Inverted Index

The inverted index maps terms to document IDs for full-text search. It uses an LSM architecture with posting compression and Block-Max WAND scoring.

Creating a Search Index

CREATE SEARCH INDEX ON articles FIELDS title, body ANALYZER 'english' FUZZY true;

Architecture

Memtable — Writes accumulate in-memory (HashMap<String, Vec<CompactPosting>>). When the memtable exceeds the threshold (32M posting entries or 100K unique terms), it flushes to an immutable segment.

Segments — Compressed on-disk segments with delta-encoded, bitpacked posting lists.
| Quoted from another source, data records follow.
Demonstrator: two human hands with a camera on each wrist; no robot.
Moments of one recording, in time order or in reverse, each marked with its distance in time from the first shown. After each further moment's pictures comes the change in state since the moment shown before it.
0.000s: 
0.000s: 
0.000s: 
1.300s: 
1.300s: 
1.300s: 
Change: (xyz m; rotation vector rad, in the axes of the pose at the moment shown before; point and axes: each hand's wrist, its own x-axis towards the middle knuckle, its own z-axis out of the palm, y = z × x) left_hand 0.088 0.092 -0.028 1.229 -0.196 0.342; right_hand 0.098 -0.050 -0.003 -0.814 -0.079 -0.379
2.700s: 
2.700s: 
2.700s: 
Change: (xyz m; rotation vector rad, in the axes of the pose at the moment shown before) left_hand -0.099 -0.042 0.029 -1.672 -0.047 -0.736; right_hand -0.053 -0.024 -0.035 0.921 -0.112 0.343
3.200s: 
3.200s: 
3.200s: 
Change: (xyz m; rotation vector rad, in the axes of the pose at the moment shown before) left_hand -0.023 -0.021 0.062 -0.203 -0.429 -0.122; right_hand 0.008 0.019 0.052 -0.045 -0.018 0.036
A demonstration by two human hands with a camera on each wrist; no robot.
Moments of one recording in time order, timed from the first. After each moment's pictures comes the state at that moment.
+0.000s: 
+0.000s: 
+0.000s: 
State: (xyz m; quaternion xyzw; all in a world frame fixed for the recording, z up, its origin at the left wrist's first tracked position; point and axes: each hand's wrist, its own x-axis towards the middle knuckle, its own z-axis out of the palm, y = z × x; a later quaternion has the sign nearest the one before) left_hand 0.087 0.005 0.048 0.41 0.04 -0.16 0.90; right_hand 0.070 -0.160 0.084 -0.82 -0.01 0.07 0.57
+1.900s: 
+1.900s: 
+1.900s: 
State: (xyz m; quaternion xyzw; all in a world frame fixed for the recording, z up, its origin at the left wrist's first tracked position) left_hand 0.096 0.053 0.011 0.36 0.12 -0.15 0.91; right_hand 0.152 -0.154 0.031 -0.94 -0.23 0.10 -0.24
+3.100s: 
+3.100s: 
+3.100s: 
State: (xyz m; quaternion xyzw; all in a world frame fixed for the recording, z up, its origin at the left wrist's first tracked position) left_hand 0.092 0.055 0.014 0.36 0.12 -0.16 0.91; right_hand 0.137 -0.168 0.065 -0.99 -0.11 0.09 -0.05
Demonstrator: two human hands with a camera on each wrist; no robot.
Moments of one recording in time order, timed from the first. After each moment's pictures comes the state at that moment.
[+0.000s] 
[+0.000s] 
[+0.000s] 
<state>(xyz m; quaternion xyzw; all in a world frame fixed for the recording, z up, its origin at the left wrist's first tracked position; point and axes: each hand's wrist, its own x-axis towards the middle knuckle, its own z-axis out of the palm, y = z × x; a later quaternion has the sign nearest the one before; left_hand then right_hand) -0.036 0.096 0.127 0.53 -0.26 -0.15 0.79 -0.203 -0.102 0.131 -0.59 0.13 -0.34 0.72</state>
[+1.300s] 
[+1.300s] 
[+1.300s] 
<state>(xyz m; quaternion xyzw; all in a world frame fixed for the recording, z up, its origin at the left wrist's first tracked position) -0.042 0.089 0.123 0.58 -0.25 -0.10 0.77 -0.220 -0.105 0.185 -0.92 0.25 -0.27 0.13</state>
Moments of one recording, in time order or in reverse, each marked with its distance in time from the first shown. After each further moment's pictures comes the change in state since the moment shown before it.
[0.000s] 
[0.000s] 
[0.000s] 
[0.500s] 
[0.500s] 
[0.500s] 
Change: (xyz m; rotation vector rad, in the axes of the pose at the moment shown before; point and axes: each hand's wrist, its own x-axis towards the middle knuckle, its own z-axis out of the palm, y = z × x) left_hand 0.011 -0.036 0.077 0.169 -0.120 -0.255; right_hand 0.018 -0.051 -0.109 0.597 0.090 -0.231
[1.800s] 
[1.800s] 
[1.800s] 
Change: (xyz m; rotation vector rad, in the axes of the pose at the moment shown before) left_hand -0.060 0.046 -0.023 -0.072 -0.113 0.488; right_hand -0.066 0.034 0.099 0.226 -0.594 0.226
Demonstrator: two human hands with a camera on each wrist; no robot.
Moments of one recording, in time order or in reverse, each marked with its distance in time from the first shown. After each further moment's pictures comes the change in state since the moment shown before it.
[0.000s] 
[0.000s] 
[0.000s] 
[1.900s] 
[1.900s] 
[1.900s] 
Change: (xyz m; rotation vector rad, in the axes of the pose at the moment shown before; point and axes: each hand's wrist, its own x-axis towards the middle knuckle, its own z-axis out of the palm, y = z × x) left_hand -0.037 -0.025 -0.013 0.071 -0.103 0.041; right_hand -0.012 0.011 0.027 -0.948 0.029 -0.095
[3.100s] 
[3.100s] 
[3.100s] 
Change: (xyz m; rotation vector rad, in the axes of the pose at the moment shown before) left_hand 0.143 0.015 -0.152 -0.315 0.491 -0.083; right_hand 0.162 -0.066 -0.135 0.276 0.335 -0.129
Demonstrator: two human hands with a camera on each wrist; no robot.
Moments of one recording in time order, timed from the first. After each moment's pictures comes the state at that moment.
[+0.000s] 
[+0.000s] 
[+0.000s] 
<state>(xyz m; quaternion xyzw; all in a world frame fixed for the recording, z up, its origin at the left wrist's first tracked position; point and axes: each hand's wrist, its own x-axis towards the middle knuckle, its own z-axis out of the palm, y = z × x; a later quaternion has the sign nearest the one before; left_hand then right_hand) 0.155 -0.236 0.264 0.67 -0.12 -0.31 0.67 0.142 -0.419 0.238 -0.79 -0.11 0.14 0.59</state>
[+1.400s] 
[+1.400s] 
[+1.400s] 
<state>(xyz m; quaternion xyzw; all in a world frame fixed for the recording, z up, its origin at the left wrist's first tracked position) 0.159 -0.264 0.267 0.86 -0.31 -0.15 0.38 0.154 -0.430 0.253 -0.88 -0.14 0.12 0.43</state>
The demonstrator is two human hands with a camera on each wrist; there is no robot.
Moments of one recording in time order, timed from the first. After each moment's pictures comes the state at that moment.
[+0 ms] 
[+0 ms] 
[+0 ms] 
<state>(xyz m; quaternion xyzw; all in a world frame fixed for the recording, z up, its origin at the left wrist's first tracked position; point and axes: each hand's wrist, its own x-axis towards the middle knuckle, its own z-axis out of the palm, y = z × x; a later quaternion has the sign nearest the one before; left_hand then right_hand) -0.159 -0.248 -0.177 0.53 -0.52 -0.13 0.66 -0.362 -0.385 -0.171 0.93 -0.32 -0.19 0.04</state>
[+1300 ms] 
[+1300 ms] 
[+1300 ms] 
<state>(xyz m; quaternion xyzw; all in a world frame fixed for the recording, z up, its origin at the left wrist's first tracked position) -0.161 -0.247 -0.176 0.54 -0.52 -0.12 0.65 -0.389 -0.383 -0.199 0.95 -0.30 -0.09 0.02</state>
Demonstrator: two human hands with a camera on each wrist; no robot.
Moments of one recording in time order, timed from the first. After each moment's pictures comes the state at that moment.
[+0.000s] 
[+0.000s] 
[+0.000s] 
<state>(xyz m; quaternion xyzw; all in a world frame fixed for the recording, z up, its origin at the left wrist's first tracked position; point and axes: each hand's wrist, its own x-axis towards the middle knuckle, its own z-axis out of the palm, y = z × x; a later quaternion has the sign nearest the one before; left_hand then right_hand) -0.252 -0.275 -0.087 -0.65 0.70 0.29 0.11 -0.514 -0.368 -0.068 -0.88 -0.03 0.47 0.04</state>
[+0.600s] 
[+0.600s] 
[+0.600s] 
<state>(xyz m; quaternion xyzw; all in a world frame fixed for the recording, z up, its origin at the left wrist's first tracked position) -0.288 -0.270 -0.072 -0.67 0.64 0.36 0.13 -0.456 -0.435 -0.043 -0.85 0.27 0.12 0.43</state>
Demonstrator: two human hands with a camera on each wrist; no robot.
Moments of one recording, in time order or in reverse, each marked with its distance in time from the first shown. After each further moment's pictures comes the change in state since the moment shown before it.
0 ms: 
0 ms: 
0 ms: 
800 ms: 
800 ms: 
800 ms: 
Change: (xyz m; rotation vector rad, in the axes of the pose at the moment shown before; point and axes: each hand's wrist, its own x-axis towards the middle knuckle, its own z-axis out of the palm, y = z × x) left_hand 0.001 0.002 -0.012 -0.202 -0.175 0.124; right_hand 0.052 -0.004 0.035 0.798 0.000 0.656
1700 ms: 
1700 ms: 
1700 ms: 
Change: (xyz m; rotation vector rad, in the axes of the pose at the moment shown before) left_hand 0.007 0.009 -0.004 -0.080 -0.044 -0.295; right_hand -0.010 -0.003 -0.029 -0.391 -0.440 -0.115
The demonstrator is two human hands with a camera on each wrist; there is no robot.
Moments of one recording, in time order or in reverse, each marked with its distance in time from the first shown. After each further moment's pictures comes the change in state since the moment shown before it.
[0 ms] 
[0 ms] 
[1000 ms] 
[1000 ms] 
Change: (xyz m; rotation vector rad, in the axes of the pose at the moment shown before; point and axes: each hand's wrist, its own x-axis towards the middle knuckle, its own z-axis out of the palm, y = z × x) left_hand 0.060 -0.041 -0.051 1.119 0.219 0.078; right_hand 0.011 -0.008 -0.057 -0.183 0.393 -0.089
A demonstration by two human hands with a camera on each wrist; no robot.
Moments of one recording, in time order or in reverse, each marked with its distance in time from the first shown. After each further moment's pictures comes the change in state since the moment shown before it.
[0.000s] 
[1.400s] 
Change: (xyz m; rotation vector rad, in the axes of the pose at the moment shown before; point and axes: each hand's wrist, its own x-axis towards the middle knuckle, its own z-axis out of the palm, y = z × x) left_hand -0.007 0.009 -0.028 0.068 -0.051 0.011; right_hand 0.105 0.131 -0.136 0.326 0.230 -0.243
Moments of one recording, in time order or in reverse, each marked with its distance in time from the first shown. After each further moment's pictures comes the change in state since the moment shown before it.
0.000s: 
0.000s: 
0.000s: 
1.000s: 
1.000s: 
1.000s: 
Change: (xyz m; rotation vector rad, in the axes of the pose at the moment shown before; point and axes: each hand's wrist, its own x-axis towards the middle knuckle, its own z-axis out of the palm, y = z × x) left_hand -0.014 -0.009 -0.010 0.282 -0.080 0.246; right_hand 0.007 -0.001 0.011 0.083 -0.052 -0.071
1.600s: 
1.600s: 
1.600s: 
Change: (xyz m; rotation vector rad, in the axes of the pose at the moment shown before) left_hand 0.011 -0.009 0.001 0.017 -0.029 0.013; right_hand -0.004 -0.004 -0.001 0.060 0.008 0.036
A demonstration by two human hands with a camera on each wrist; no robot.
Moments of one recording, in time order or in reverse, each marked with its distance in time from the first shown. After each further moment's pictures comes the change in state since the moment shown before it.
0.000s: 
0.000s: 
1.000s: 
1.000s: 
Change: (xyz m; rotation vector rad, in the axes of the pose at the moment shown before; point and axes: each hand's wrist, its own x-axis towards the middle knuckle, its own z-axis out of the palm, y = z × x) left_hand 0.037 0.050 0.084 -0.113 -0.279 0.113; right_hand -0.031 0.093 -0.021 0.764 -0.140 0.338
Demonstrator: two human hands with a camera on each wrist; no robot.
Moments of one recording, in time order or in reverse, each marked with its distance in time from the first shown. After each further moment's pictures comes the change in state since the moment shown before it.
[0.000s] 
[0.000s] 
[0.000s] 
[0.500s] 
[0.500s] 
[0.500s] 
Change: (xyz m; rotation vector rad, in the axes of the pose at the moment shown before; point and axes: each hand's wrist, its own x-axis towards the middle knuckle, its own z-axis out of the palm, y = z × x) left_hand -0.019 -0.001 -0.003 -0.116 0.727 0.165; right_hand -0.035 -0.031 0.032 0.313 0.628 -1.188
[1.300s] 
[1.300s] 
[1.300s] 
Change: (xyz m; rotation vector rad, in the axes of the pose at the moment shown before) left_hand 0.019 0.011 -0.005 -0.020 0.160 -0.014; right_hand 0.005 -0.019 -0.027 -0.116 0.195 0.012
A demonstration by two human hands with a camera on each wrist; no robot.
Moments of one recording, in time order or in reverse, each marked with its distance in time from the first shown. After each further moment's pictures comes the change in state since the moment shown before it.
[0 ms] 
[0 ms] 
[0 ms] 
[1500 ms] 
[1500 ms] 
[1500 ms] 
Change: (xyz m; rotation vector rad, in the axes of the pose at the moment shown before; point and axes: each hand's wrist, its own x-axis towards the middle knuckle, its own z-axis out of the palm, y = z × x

Level-based compaction (8 levels, 8 segments per level).

Query merge — Searches merge the active memtable with all persisted segments.

Posting Compression

Delta encoding for sorted doc IDs
Variable-width bitpacking (3-byte header: [count: u16][bit_width: u8])
SIMD-accelerated unpack (SSE2 on x86_64, NEON on AArch64)
SmallFloat fieldnorms (1 byte per document, 4x space reduction)

Block-Max WAND

Posting lists are split into 128-document blocks with precomputed block_max_tf and block_min_fieldnorm. During scoring, blocks that can't beat the current top-k threshold are skipped entirely.